Treatment success was defined as no further vomiting, no need for rescue medication, and no intravenous hydration for 24 hours after bimodal release ondansetron administration.
Analysis included 321 patients (mean [SD] age, 29.0 [11.1] years; 195 [60.7%] women), with 192 patients in the bimodal release ondansetron group and 129 patients in the placebo group. Treatment successes were observed in 126 patients in the bimodal release ondansetron group (65.6%) compared with 70 patients in the placebo group (54.3%), with an 11.4% (95% CI, 0.3%-22.4%) absolute probability difference. The proportion of treatment success was 21% higher among patients who received bimodal release ondansetron compared with those who received a placebo (relative risk, 1.21; 95% CI, 1.00-1.46; P = .04). In an analysis including only patients with a discharge diagnosis of acute gastroenteritis and no major protocol violations, there were 123 treatment successes (69.5%) in the bimodal release ondansetron group compared with 67 treatment successes (54.9%) in the placebo group (relative risk, 1.27; 95% CI, 1.05-1.53; P = .01). Adverse effects were infrequent and similar to the known safety profile of ondansetron.
This randomized clinical trial found that a long-acting bimodal release oral ondansetron tablet was an effective antiemetic among adolescents and adults with moderate to severe vomiting from acute gastroenteritis. The drug benefits extended to 24 hours after administration. Bimodal release ondansetron may decrease the need for intravenous access and emergency department care to manage acute gastroenteritis.
ClinicalTrials.gov identifier: NCT02246439.

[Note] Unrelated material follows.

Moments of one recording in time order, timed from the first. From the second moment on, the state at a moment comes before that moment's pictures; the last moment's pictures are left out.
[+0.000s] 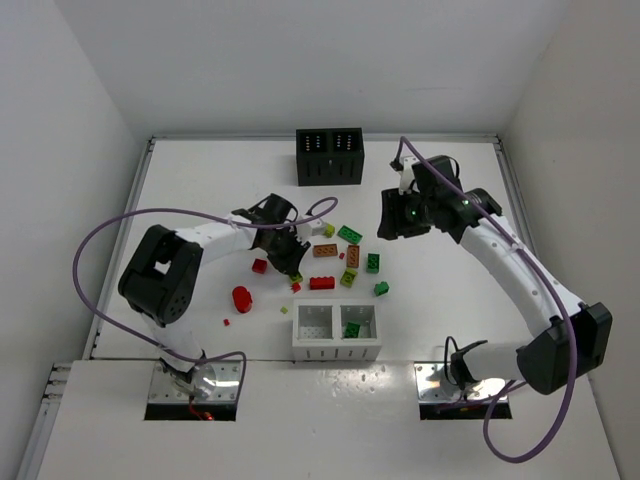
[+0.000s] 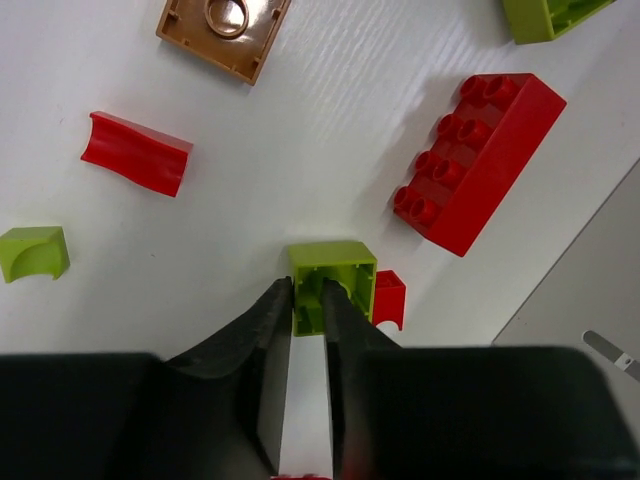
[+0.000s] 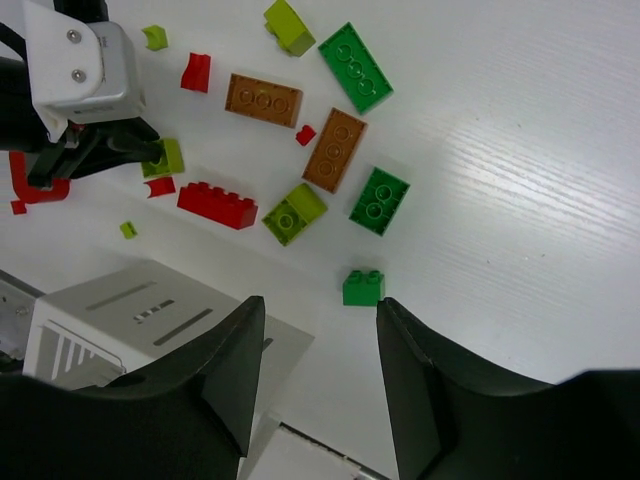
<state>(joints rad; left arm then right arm) -0.50 1.75 1.05 -0.45 0.38 0.33 0.39 1.33 1.21 -0.77 -0.16 0.19</state>
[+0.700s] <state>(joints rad) -0.47 1.63 1.04 -0.44 0.38 0.34 0.37 1.35 1.21 -0.81 -0.32 0.06</state>
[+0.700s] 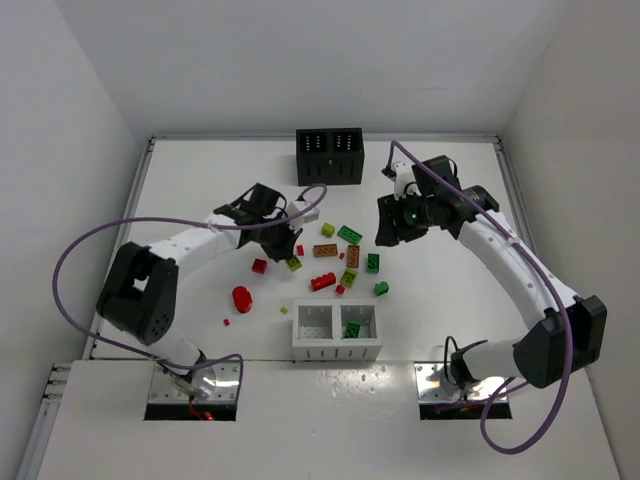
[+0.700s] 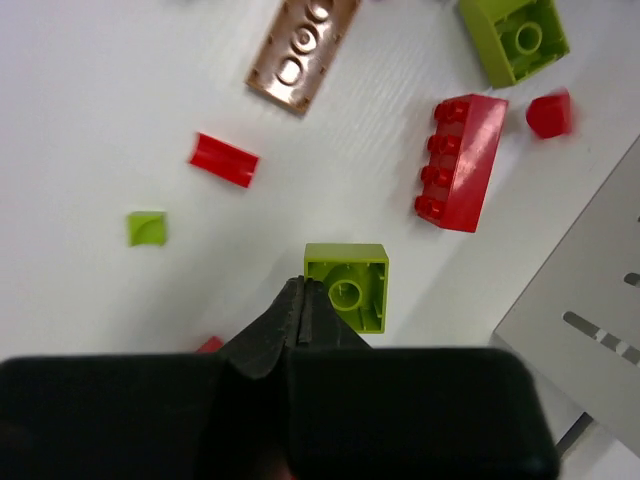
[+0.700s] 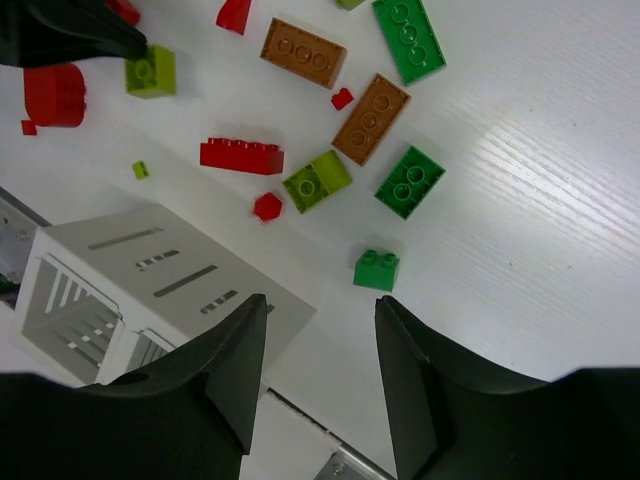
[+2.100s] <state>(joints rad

急性肠胃炎引起的呕吐通常在急性护理环境中使用静脉止吐药进行治疗。如果口服治疗有效,患者可能不需要静脉补液或药物治疗。此外,长效治疗可以提供持续缓解恶心和呕吐。
确定一种实验性长效双相释放昂丹司琼片是否能减少肠胃炎相关的呕吐,并在给药后 24 小时内消除对静脉治疗的需求。
设计、地点和参与者:这是一项安慰剂对照、双盲、随机临床试验,纳入了来自美国 19 个急诊科和 2 个紧急护理中心的患者,纳入时间为 2014 年 12 月 8 日至 2017 年 2 月 17 日。年龄在 12 岁及以上,在过去 4 小时内至少有 2 次因疑似肠胃炎引起的呕吐,且症状持续时间不到 36 小时的患者,按 3:2 的比例随机分配至活性药物组或安慰剂组。分析采用意向治疗方法,于 2017 年 6 月 1 日至 2017 年 11 月 1 日进行。
双相释放昂丹司琼片,含有 6 毫克即刻释放昂丹司琼和 18 毫克 24 小时释放基质,总剂量为 24 毫克昂丹司琼。
治疗成功定义为双相释放昂丹司琼给药后 24 小时内无进一步呕吐、无需抢救药物且无需静脉补液。
分析纳入了 321 名患者(平均[标准差]年龄 29.0[11.1]岁;195[60.7%]名女性),其中 192 名患者接受双相释放昂丹司琼治疗,129 名患者接受安慰剂治疗。在双相释放昂丹司琼组,126 名患者(65.6%)治疗成功,安慰剂组 70 名患者(54.3%)治疗成功,绝对概率差异为 11.4%(95%CI,0.3%-22.4%)。与安慰剂组相比,接受双相释放昂丹司琼治疗的患者中,治疗成功率提高了 21%(相对风险,1.21;95%CI,1.00-1.46;P=0.04)。在仅包括急性肠胃炎出院诊断且无主要方案违规的患者分析中,双相释放昂丹司琼组 123 名患者(69.5%)治疗成功,安慰剂组 67 名患者(54.9%)治疗成功(相对风险,1.27;95%CI,1.05-1.53;P=0.01)。不良反应罕见且与昂丹司琼已知的安全性特征相似。
这项随机临床试验发现,一种长效双相释放口服昂丹司琼片在患有中度至重度肠胃炎引起呕吐的青少年和成年人中是一种有效的止吐药。药物的益处可延长至给药后 24 小时。双相释放昂丹司琼可能减少对静脉通路和急诊科护理的需求,以管理急性肠胃炎。
ClinicalTrials.gov 标识符:NCT02246439。